Melissa: Thank you so much for asking that. Yes, it does. And we never talk about it anymore because we’re so worried about ransom payments and breach responders.
It’s very unlikely that you are going to be sued. I think it’s between 5-10% chance of being sued. The insurance will pay for the defense costs and the indemnity. It’s just really tricky to tie your breach to that person’s loss. So in a legal environment, you have to have causation.
Jeff: But it’s expensive even to defend yourself. Right? And that helps. So the benefit is clear. Can you guys frame out a little bit about what the costs are?
Michael: Yeah. I mean, that’s the, I always get asked that and I always think about like, okay, what is a million dollars of coverage worth to you versus what is $500,000 in coverage worth to you? Keep in mind, Melissa just said $300,000 is the average ransomware payment.
Melissa: There’s a very detailed process that we need to go through with our clients and find out what controls do you have in place? What are you holding? And it might sound like a lot of work for the client at that time, but it’s a huge eye-opener to them when they see what is at risk and how it can be taken from them.

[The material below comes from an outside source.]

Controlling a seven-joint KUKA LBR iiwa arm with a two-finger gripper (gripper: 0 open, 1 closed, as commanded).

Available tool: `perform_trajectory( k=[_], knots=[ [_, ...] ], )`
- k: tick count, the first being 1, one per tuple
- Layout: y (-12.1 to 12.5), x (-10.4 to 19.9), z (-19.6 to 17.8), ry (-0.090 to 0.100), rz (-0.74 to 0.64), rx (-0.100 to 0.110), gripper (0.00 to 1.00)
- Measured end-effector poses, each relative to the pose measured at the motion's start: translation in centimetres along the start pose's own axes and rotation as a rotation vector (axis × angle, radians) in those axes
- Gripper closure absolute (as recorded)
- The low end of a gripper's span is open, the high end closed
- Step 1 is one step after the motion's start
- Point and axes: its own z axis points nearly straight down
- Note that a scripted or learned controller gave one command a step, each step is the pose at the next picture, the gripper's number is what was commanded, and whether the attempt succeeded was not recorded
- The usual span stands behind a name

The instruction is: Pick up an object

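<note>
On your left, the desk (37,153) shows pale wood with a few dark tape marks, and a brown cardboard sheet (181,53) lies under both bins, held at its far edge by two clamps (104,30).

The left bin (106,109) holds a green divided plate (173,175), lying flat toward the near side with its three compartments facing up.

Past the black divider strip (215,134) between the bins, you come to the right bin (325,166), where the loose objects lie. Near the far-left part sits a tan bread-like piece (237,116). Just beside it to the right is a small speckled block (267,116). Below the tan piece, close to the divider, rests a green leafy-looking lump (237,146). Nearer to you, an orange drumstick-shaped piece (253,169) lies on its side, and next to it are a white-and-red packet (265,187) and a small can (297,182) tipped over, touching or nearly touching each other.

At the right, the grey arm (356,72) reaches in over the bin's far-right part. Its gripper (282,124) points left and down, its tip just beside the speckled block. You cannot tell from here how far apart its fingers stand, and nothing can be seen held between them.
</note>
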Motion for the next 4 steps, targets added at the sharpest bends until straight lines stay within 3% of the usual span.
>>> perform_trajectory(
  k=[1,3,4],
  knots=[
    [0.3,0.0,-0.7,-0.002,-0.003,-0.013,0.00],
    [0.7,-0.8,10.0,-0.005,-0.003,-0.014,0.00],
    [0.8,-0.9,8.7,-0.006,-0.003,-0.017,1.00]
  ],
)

Michael: Melissa, when should someone engage with an insurance agent when it comes to their cybersecurity? Should they be doing this after they’ve built their business, or before they built their business? Like where, what is the perfect time for someone to reach out to you or me to ask these questions?
Melissa: The perfect time is right now. You need to talk to your agent about this insurance and you need to go through the insurance application process and get a sense for what you’re doing as far as your security and what changes you need to make. Because right now, you can’t even get insurance unless you have certain levels of security in place. That should tell you something.